Return each line of the data below verbatim; pictures are to be left out.

════════════════════

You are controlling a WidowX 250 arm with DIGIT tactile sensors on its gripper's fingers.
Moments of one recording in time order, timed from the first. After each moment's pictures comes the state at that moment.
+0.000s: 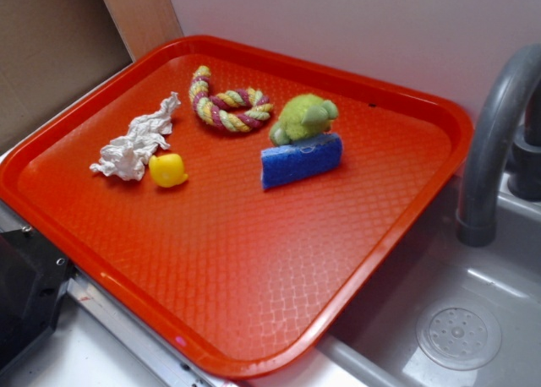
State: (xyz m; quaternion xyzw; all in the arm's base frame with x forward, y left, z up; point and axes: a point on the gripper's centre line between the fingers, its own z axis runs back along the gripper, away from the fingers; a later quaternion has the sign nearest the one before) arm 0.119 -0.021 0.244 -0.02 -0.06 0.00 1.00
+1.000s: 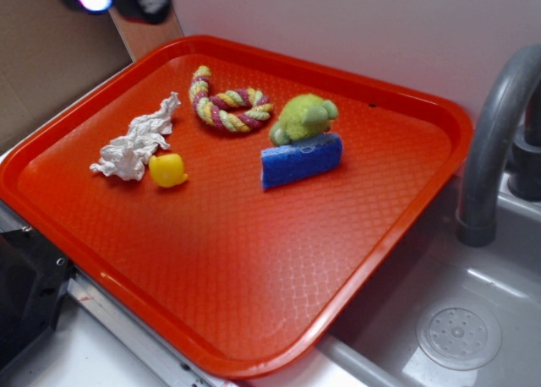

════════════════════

SOLUTION TO THIS EXERCISE:
You are controlling a WidowX 250 arm with DIGIT tactile sensors on its gripper's fingers.
Moments of one recording in time order, timed from the first. After each moment's pictures comes the state at that moment.
+0.000s: 
State: (xyz m; quaternion xyzw; all in the arm's base frame with x forward, y left, z up; point and axes: a point on the gripper's centre line between the fingers, its own z axis runs back along the gripper, away from the fingers; a later quaternion has the sign nearest the one before) arm 0.119 -0.021 0.244 -0.02 -0.06 0.00 1.00
+1.000s: 

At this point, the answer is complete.